Thursday, October 8, 2015

Sixth Circuit Dismisses ADA Claim Because Employer Is Not Required to Guess About Extent of Disability or Desire for Accommodation

Yesterday, the Sixth Circuit Court of Appeals affirmed an employer’s summary judgment on an ADA failure-to-accommodate claim.   Aldini v. Kroger Company of Michigan, No. 15-1044 (10-7-15).  In that case, the plaintiff retracted his request for a reasonable accommodation after his manager indicated that he could not grant the request, but would send it to the human resources department.  He then brought suit two years later for a failure to accommodate and for harassment (which apparently pre-dated his foot injury and accommodation request).  The Court held that the plaintiff failed to meet his burden of proving that he had requested an accommodation after he voluntarily retracted it and the employer was not required to infer a reasonable accommodation need under the circumstances.  Further, the plaintiff could not show that it would have been futile to make another reasonable accommodation request.

According to the Court’s opinion, the plaintiff returned to work following a medical leave for foot surgery.  Although he initially returned without any work restrictions, a week later he produced a physician note indicating that he required some lifting restrictions and rest breaks.  His manager responded that he could not provide these accommodations, but would send his request to the human resources department.  Taking this as a rejection (and not aware of the possibility of being temporarily transferred, etc.), the plaintiff returned to his physician that same day and obtained a release to return to work without any medical restrictions.   He continued to work without any medical restrictions for the next two years.  At that point, he filed a charge of discrimination with the EEOC alleging that he had been denied a reasonable accommodation, but did not indicate what accommodations had been denied.  He then filed another charge alleging that he had been subjected to harassment. 

The Court affirmed dismissal of the harassment claims because the alleged harassment began before his foot surgery.  There was also no evidence that the allegedly harassing manager knew anything about his accommodation request, any issue of his alleged disability or his EEOC Charge.  Finally, the plaintiff conceded that the manager was hard on everyone, not just him.
The Court also affirmed dismissal of the disability discrimination claim based on an alleged failure to accommodate.  “The employee bears the burden of requesting a reasonable accommodation.”  While an accommodation request can be inferred in certain situations and can be excused when the request would be futile, the employee bears the burden of proving that a request was made so that “[t]he employer is not required to speculate as to the extent of the employee’s disability or the employee’s need or desire for an accommodation.”  Accordingly, “the general rule is that when the employee does not propose an accommodation, his ‘failure to accommodate’ claim must fail.” 

 In this case, the Court refused to infer that the employer was on notice of the plaintiff’s need for a reasonable accommodation because the plaintiff retracted his only request within 24 hours and worked for two years afterwards without any indication that he required any accommodation in order to perform his job.  His “decision to withdraw his request and continue working without complaint means his claim must fail and summary judgment is appropriate.”

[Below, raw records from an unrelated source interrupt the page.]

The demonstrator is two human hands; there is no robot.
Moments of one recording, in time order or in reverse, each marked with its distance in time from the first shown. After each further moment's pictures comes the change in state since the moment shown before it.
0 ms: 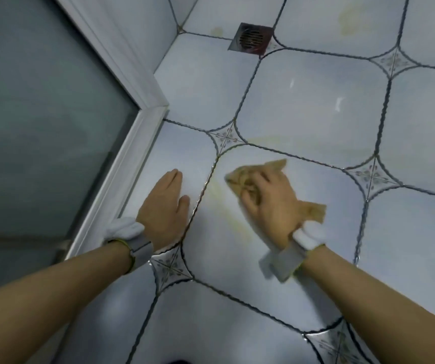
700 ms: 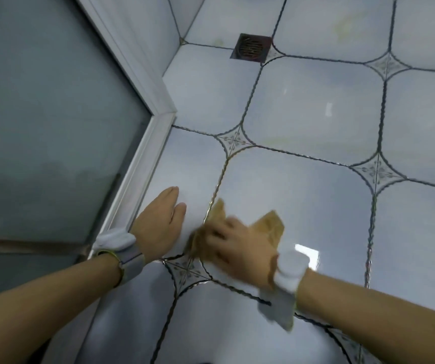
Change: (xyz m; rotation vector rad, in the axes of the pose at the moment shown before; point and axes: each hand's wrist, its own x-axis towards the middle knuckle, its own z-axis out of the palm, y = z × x) left_hand -0.018 -0.030 -0.017 -0.060 -0.112 -0.095; right_hand -0.045 -0.068 0.026 0.022 -0.341 -0.398
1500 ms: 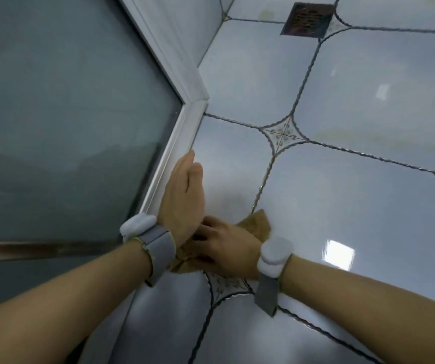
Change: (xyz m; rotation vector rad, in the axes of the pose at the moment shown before) left_hand 0.025 0.005 -0.024 -0.512 0.382 -0.114; right_hand 0.081 -0.018 0.063 0.195 -0.179 -0.350
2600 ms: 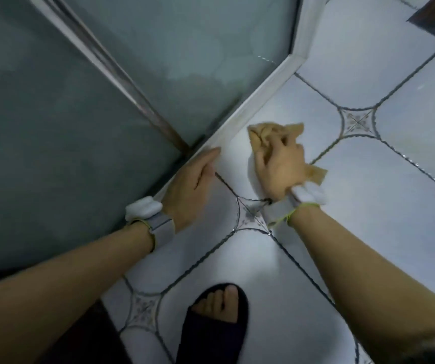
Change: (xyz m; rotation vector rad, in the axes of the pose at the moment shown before) left_hand -0.116 -0.062 -0.066 -0.074 0.052 -0.085; right_hand 0.035 -0.001 -0.017 -0.236 0.246 0.769
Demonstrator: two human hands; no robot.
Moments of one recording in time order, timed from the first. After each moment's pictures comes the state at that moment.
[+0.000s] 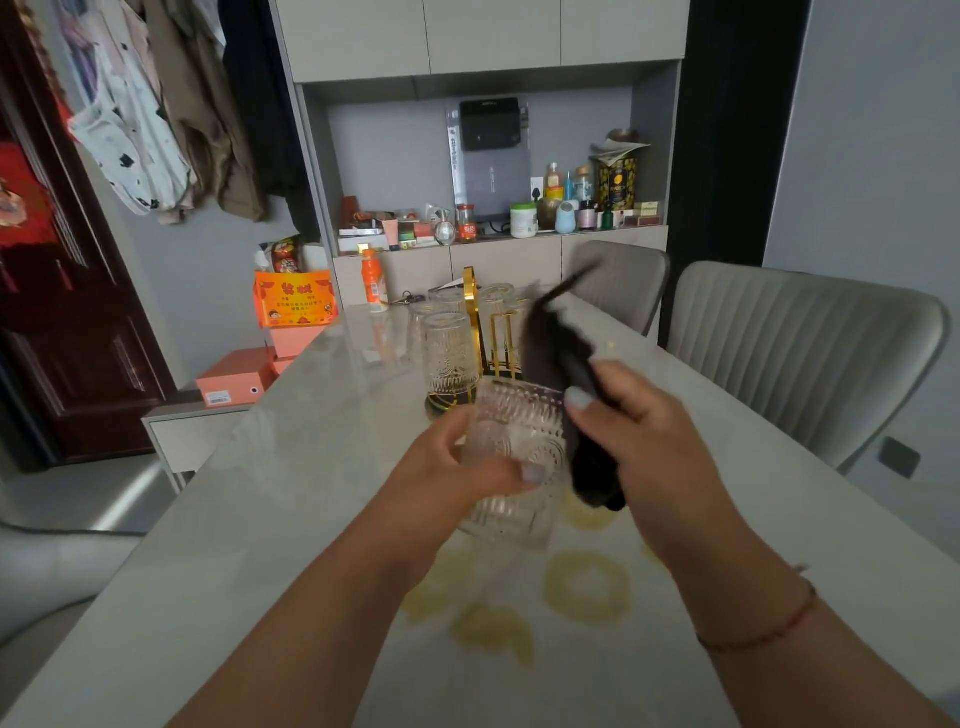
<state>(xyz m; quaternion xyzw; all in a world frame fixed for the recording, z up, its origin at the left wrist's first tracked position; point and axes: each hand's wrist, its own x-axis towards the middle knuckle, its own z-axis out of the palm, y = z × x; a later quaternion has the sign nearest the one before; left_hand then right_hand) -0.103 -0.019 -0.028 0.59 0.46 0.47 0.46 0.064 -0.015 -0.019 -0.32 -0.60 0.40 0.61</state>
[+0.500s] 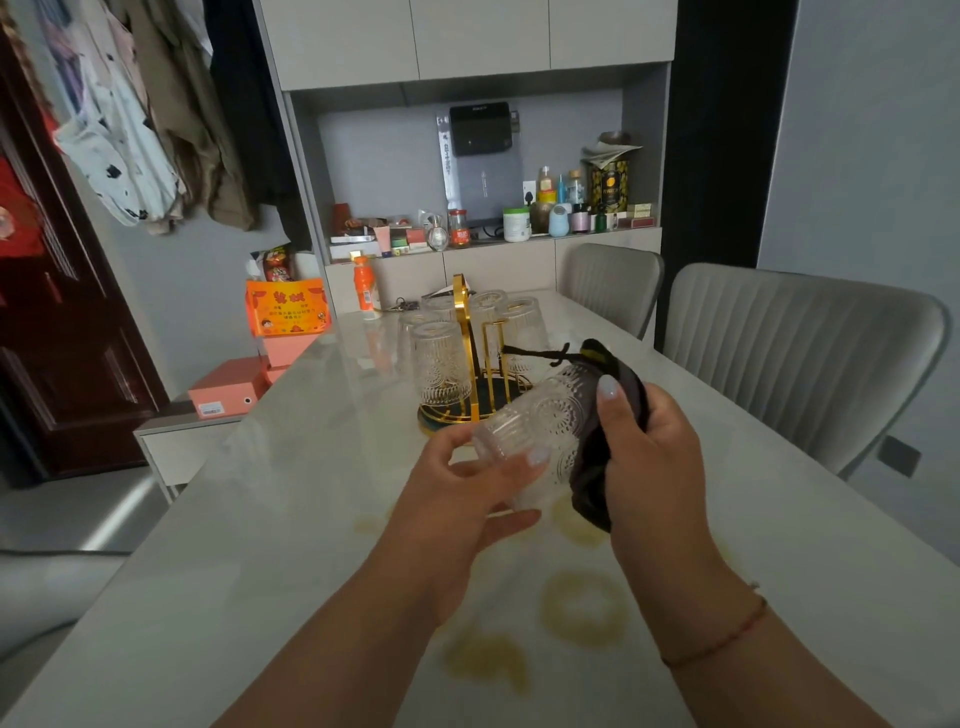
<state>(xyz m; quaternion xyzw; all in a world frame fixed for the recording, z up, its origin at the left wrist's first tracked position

The Court also refused to excuse the plaintiff from repeating his prior request based on futility.  While his supervisor indicated that he would not grant the accommodation, he also stated that he would forward the plaintiff’s request to the human resources department.  While the plaintiff may have found this ambiguous statement to indicate a denial of his request, the denial was not definitive and did not indicate that all future requests would similarly be denied.  Therefore, his case was distinguishable from cases were requests have been found to be futile where the employer unequivocally and definitively rejected the accommodation request.

Finally, the Court found that the EEOC Charge and subsequent letter from the plaintiff’s attorney did not constitute reasonable accommodation requests because neither communication indicated what accommodations he sought or what work restrictions he required.

 NOTICE: This summary is designed merely to inform and alert you of recent legal developments. It does not constitute legal advice and does not apply to any particular situation because different facts could lead to different results. Information here can be changed or amended without notice. Readers should not act upon this information without legal advice. If you have any questions about anything you have read, you should consult with or retain an employment attorney.